(Exercise aim): Everything in the data below except the pictures must be repeated word for word.
START Data
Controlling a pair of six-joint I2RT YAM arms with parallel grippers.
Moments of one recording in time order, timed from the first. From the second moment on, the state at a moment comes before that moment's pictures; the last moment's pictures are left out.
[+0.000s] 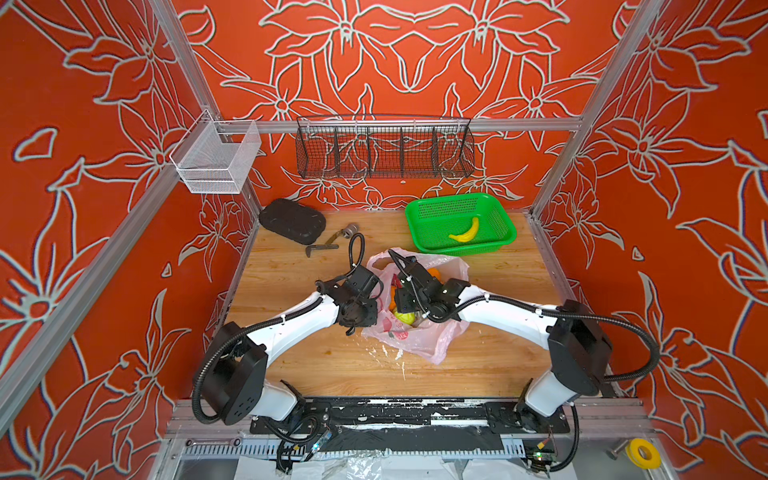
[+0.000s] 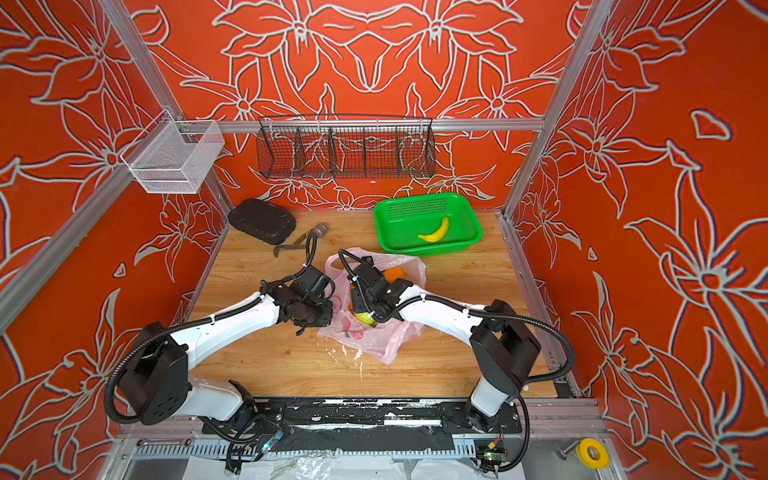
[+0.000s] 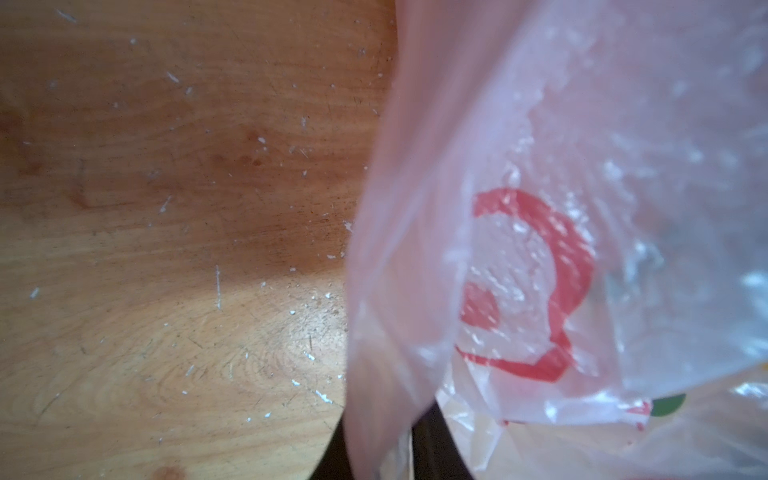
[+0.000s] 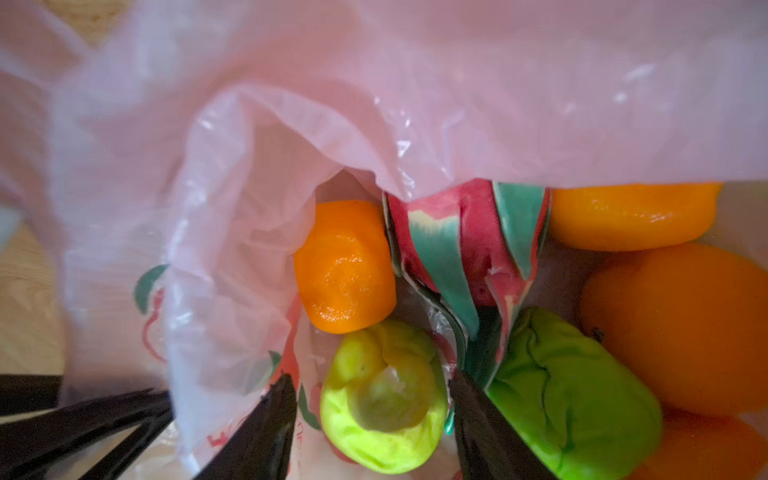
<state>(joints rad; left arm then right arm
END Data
(Answer space):
Controlling a pair of six-joint I2RT YAM arms with parallel grippers.
Moments of one recording in time order, timed from the first. From the second moment on, the state at a moment comes before that moment's pictures; the last moment's pictures are left out.
[+0.000s] 
[+0.000s] 
[+0.000s] 
[+0.000s] 
<state>(joints rad; left arm then right arm

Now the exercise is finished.